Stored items
────────────────────

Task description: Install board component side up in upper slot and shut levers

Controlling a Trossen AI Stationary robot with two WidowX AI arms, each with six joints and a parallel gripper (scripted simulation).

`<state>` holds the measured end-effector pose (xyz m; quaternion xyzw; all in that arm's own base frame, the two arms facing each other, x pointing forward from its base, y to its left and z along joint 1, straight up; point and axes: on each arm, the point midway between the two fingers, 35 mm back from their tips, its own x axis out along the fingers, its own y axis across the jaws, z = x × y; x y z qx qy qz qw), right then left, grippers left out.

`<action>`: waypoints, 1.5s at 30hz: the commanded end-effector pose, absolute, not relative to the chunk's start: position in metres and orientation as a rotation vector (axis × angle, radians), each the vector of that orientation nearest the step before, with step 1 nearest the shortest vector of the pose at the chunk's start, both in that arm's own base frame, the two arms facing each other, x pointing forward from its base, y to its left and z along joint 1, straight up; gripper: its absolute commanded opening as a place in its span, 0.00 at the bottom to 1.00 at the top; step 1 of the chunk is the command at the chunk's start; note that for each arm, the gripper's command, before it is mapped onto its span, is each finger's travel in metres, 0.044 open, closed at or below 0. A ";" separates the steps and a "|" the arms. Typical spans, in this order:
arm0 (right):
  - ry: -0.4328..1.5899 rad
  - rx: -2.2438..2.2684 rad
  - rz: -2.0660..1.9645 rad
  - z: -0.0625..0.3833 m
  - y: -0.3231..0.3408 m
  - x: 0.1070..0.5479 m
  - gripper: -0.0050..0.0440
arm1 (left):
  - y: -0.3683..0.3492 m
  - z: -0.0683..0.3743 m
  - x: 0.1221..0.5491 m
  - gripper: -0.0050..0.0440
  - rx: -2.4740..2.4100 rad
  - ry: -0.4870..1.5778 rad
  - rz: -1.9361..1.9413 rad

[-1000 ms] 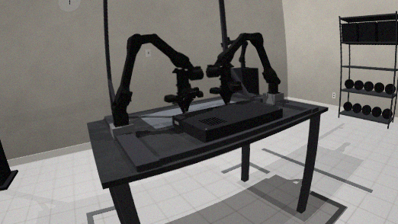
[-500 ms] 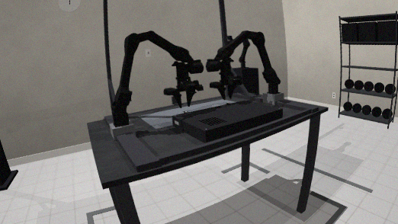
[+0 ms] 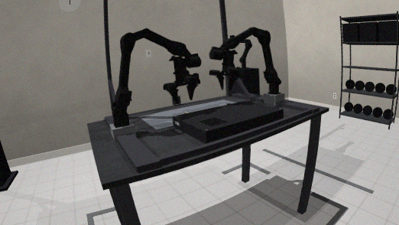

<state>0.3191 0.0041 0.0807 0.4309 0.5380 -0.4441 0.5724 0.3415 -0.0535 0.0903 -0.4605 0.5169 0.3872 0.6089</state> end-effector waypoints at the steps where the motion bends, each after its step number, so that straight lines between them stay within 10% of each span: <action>1: 1.233 0.956 -0.937 0.094 0.004 0.319 1.00 | -0.053 0.110 0.343 0.51 -1.035 1.148 0.756; 31: 1.201 0.047 -0.052 0.110 -0.017 0.291 1.00 | -0.040 0.241 0.311 0.51 -0.016 0.462 -0.088; 45: 1.199 0.017 -0.026 0.110 -0.018 0.293 1.00 | -0.040 0.241 0.310 0.51 0.024 0.445 -0.099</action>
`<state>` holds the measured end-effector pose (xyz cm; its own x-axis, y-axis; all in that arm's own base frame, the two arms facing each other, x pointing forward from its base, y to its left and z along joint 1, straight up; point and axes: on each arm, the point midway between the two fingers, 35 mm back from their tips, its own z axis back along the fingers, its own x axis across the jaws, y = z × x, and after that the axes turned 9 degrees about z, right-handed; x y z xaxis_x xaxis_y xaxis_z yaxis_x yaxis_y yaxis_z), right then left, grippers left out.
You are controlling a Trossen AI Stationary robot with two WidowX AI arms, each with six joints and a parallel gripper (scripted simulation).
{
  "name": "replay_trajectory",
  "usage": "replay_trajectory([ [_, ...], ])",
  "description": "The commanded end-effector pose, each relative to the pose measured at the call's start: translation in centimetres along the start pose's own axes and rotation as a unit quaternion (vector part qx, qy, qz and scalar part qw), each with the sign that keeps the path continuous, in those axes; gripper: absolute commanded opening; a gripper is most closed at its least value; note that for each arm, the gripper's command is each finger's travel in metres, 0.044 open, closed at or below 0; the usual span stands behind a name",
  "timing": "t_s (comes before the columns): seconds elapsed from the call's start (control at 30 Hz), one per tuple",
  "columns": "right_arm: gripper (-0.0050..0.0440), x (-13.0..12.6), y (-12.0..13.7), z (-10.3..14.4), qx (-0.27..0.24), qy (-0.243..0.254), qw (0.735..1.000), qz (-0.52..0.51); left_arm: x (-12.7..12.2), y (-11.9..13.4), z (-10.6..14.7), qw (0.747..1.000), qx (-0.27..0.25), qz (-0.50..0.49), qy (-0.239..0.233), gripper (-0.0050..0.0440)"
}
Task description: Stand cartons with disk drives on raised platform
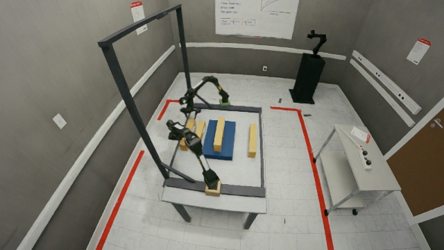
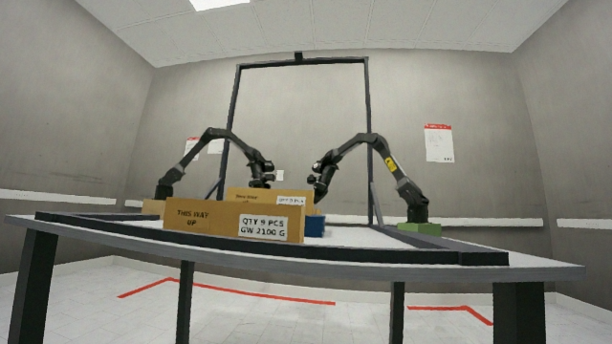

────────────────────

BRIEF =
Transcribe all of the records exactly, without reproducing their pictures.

TASK SOLUTION =
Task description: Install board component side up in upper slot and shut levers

Controlling a Trossen AI Stationary robot with two WidowX AI arms, each with six joints and a parallel gripper (scripted simulation).

`<state>` holds the measured end-effector pose (xyz m; quaternion xyzw; all in that arm's own base frame, the two arms facing each other, x pointing forward from its base, y to its left and z along joint 1, straight up; point and axes: on each arm, the point midway between the two fingers, 35 mm back from their tips, its own x axis out along the fingers, its own y axis across the jaws, z = x × y; x y z qx qy qz qw), right then left, grippers left out.

`<action>`: waypoints, 1.5s at 30hz: the commanded end-effector pose, absolute, not relative to the chunk's start: position in metres and orientation as a rotation vector (axis × angle, radians), each the vector of that orientation nearest the step before, with step 1 nearest the shortest vector of the pose at the chunk's start, both in that arm's own base frame, the two arms facing each other, x pointing forward from its base, y to its left and z along joint 1, straight up; gripper: its absolute commanded opening as a place in its span, 0.00 at the bottom to 1.00 at the top; step 1 of the chunk is the command at the chunk's start; note that for each arm, the gripper's command, before it is mapped onto its span, is each finger's travel in metres, 0.044 open, closed at or below 0. A ";" separates the steps and a "|" the arms. Typical spans, in this order:
arm0 (right):
  - ry: -0.4328..1.5899 rad
  - rx: -2.2438..2.2684 rad
  - rz: -2.0660..1.9645 rad
  - z: -0.0625..0.3833 m
  - y: -0.3231..0.3408 m
  - x: 0.1070..0.5479 m
  - gripper: -0.0050..0.0440
arm1 (left):
  - y: -0.3683..0.3492 m
  - z: -0.0683..0.3743 m
  - x: 0.1221..0.5491 m
  - gripper: -0.0050..0.0440
  - rx: -2.4740..2.4100 rad
  - ry: -0.4870..1.5778 rad
  - rz: -1.9361..1.9413 rad

[-1000 ms] 
[-500 ms] 
[+0 ms] 

<state>0.3191 0.0041 0.0807 0.4309 0.5380 -0.4441 0.5724 0.3415 -0.0535 0.0903 -0.4605 0.5169 0.3872 0.6089</state> end-effector waypoints at the steps where the motion bends, each after its step number, so that straight lines between them stay within 10% of each span: <action>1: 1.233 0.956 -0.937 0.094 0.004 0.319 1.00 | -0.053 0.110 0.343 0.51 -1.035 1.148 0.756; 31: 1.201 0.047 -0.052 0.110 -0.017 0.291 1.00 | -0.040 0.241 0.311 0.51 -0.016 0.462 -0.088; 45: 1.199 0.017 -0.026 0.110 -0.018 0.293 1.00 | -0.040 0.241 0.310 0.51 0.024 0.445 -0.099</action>
`<state>` holds the measured end-effector pose (xyz cm; its own x-axis, y-axis; all in that arm's own base frame, the two arms facing each other, x pointing forward from its base, y to its left and z along joint 1, straight up; point and axes: on each arm, the point midway between the two fingers, 35 mm back from their tips, its own z axis back along the fingers, its own x axis across the jaws, y = z × x, and after that the axes turned 9 degrees about z, right-handed; x y z xaxis_x xaxis_y xaxis_z yaxis_x yaxis_y yaxis_z), right then left, grippers left out.
You are controlling a Trossen AI Stationary robot with two WidowX AI arms, each with six joints and a parallel gripper (scripted simulation).
{
  "name": "replay_trajectory",
  "usage": "replay_trajectory([ [_, ...], ])",
  "description": "The commanded end-effector pose, each relative to the pose measured at the call's start: translation in centimetres along the start pose's own axes and rotation as a unit quaternion (vector part qx, qy, qz and scalar part qw), each with the sign that keeps the path continuous, in those axes; gripper: absolute commanded opening; a gripper is most closed at its least value; note that for each arm, the gripper's command is each finger's travel in metres, 0.044 open, closed at or below 0; the usual span stands behind a name",
  "timing": "t_s (comes before the columns): seconds elapsed from the call's start (control at 30 Hz), one per tuple",
  "columns": "right_arm: gripper (-0.0050..0.0440), x (-13.0..12.6), y (-12.0..13.7), z (-10.3..14.4), qx (-0.27..0.24), qy (-0.243..0.254), qw (0.735..1.000), qz (-0.52..0.51); left_arm: x (-12.7..12.2), y (-11.9..13.4), z (-10.6..14.7), qw (0.747..1.000), qx (-0.27..0.25), qz (-0.50..0.49), qy (-0.239..0.233), gripper (-0.0050..0.0440)"
}
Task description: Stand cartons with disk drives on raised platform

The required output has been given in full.